**RECORDS:**
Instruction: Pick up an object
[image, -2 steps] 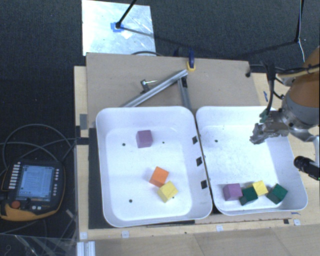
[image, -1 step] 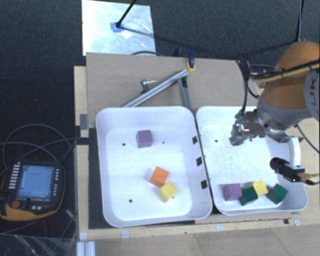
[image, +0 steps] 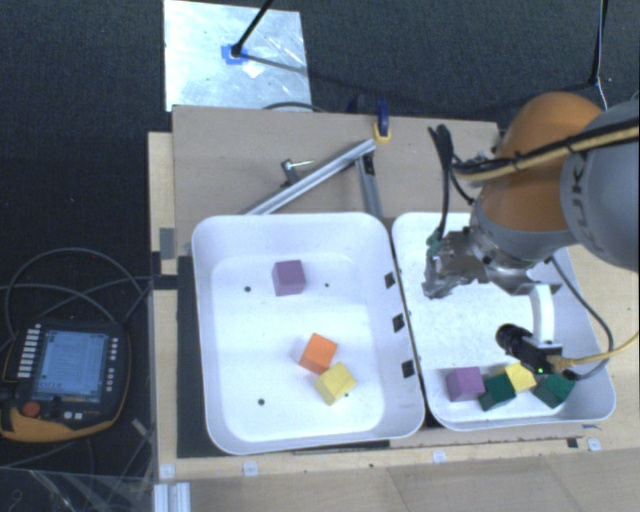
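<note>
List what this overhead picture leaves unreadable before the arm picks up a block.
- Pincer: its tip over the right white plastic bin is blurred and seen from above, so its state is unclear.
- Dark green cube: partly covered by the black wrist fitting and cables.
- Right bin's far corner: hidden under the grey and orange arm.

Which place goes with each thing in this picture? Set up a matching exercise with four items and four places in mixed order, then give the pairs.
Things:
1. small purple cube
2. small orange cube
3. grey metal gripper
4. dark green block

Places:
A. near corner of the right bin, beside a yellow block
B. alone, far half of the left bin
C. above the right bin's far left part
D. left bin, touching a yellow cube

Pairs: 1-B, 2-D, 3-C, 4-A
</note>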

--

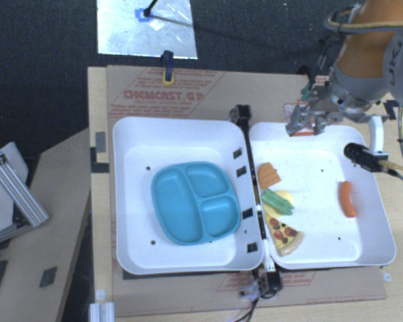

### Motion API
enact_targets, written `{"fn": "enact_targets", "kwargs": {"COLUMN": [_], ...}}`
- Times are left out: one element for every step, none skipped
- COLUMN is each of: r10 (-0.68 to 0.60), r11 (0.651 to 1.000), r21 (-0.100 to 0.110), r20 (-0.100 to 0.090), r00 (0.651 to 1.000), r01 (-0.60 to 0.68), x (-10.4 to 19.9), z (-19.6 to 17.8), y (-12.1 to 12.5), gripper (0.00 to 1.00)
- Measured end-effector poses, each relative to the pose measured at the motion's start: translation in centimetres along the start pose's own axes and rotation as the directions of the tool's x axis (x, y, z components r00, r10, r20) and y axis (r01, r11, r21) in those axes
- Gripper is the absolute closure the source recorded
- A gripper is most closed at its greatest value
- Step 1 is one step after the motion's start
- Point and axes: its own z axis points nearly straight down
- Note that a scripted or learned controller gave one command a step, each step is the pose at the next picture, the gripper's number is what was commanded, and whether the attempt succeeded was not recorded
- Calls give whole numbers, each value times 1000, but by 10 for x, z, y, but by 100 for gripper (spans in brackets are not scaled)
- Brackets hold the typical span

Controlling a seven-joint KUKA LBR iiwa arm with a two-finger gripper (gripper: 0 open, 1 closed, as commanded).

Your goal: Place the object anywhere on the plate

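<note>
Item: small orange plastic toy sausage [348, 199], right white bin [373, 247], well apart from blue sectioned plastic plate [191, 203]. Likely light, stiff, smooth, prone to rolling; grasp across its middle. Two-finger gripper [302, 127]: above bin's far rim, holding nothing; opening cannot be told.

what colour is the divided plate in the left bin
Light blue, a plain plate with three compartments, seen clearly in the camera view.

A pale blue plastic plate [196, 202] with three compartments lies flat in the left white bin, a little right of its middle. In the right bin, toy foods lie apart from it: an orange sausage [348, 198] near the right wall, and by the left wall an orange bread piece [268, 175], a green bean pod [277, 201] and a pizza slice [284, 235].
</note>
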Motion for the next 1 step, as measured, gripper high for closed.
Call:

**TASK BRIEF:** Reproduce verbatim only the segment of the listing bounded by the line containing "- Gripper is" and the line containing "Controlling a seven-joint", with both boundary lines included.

**TASK ANSWER:**
- Gripper is the absolute closure the source recorded
- A gripper is most closed at its greatest value
- Step 1 is one step after the motion's start
- Point and axes: its own z axis points nearly straight down
- Note that a scripted or learned controller gave one command a step, each step is the pose at the next picture, the gripper's number is what was commanded, and whether the attempt succeeded was not recorded
- Calls give whole numbers, each value times 1000, but by 10 for x, z, y, but by 100 for gripper (spans in brackets are not scaled)
- Brackets hold the typical span

Controlling a seven-joint KUKA LBR iiwa arm with a two-finger gripper (gripper: 0 open, 1 closed, as commanded).

The output shown is complete.